TASK TO CARRY OUT:
Print out the data below. Do not alter a single line.

SUPPLIED INFORMATION START

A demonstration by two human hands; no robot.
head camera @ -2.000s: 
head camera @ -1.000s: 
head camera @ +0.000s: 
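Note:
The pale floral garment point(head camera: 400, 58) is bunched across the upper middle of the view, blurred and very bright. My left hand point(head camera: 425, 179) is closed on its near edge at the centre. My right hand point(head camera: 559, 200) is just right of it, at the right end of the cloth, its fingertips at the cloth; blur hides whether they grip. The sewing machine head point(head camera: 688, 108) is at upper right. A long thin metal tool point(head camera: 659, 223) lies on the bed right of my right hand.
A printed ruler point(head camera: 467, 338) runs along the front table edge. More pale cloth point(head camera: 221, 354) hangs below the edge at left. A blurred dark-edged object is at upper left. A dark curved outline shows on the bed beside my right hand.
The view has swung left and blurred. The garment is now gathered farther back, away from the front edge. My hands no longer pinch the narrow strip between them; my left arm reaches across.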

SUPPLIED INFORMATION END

RESULT OF THE TASK:
A demonstration by two human hands; no robot.
head camera @ -2.000s: 
head camera @ -1.000s: 
head camera @ +0.000s: 
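Note:
The pale floral garment point(head camera: 400, 58) is bunched across the upper middle of the view, blurred and very bright. My left hand point(head camera: 425, 179) is closed on its near edge at the centre. My right hand point(head camera: 559, 200) is just right of it, at the right end of the cloth, its fingertips at the cloth; blur hides whether they grip. The sewing machine head point(head camera: 688, 108) is at upper right. A long thin metal tool point(head camera: 659, 223) lies on the bed right of my right hand.
A printed ruler point(head camera: 467, 338) runs along the front table edge. More pale cloth point(head camera: 221, 354) hangs below the edge at left. A blurred dark-edged object is at upper left. A dark curved outline shows on the bed beside my right hand.
The view has swung left and blurred. The garment is now gathered farther back, away from the front edge. My hands no longer pinch the narrow strip between them; my left arm reaches across.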

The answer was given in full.